WPCA
- Waupaca, Wisconsin; United States;
- Frequency: 800 kHz
- Branding: 100.7 The Foundry

Programming
- Format: Mainstream rock

Ownership
- Owner: Donald Grassman and Keith Bratel; (Tower Road Media, Inc.);
- Sister stations: WDUX-FM

History
- First air date: April 29, 1956 (as WDUX)
- Former call signs: WDUX (1956–2020)
- Call sign meaning: WauPaCA

Technical information
- Licensing authority: FCC
- Facility ID: 36245
- Class: B
- Power: 5,000 watts day 500 watts night
- Transmitter coordinates: 44°21′15.00″N 89°3′29.00″W﻿ / ﻿44.3541667°N 89.0580556°W
- Repeater: 100.7 W264DS (Waupaca)

Links
- Public license information: Public file; LMS;
- Webcast: Listen live
- Website: waupacarocks.com

= WPCA (AM) =

WPCA (800 AM) is a radio station broadcasting a Mainstream rock format. Licensed to Waupaca, Wisconsin, United States, the station is currently owned by Donald Grassman and Keith Bratel, through licensee Tower Road Media.
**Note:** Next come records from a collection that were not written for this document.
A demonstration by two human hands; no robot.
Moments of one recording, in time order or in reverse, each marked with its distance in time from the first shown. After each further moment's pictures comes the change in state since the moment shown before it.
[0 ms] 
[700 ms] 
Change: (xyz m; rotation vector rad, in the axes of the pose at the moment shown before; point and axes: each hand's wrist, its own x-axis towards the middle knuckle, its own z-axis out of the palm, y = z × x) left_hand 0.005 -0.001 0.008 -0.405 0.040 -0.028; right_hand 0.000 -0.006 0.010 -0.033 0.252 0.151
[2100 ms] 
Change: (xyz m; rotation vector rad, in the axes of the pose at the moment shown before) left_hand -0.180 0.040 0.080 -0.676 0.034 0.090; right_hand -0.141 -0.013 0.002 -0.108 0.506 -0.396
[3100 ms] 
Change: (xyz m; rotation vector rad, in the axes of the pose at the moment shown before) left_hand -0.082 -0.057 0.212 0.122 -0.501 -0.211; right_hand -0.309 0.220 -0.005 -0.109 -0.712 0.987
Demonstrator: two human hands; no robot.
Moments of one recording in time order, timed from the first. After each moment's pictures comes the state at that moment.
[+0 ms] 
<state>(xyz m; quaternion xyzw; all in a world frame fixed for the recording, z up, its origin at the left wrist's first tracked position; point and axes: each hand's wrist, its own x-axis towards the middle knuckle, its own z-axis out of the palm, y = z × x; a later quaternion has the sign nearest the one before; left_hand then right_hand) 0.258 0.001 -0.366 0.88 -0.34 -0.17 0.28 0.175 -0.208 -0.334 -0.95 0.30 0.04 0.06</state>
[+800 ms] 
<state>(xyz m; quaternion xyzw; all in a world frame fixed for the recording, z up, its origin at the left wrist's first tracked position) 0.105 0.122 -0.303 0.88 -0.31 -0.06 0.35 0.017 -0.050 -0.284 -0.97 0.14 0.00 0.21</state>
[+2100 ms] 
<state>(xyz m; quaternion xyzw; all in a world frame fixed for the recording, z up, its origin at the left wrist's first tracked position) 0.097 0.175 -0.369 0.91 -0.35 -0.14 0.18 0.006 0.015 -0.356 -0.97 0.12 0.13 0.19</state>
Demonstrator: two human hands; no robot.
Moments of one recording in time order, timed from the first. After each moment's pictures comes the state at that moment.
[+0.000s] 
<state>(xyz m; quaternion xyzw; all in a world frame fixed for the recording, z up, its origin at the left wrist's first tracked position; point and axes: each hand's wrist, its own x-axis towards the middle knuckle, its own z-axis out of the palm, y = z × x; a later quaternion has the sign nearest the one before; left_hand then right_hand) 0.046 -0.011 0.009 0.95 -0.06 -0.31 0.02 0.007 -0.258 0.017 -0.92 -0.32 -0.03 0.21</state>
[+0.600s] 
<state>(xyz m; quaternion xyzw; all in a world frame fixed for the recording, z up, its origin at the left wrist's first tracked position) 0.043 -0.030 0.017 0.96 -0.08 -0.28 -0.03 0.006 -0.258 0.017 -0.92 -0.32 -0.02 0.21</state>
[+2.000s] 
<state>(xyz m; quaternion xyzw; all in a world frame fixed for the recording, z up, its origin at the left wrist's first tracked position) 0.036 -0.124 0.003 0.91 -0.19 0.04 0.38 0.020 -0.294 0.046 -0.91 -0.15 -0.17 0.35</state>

800 AM is a Mexican clear-channel frequency.

==History==

Joint logo for WDUX and WDUX-FM, used until 2020

The station began broadcasting on April 29, 1956, under founding owner Dorothy Laird. Mrs. Laird was part of the Laird family, whose presence in broadcasting included patriarch Ben Laird owning Green Bay's WDUZ-AM & FM as well as stations in Upper Michigan and South Dakota. The station, at 800 kHz, started with a daytime operation of 500 watts, then later 1 kW. Around 1964, daytime power was increased to 5 kW, with a pre-sunrise power of 500 watts. Post-sunset authority was granted in 1987.

For many years, WDUX simulcast the contemporary music format of sister station WDUX-FM (92.7). At some point, "AM 800" would split from the simulcast and converted to a classic country format, at times either digitally-automated or carrying Dial Global's "Classic Hit Country" format.

In February 2020, Ben and Dorothy Laird's son, Bill Laird, would retire from broadcasting and sell WDUX and WDUX-FM to Tower Road Media, whose principal owners have stakes in other stations in Northeast Wisconsin and Iron Mountain, Michigan. By that May, when WDUX-FM would change formats from adult contemporary to classic hits, WDUX would temporarily leave the air to update its broadcast facilities. On July 13 at 4:20 p.m., the station returned to the air with a new call sign (WPCA), a new FM translator signal (W264DS, at 100.7 MHz) as Mainstream rock, rebranded as "100.7 The Foundry," a nod to the Waupaca Foundry.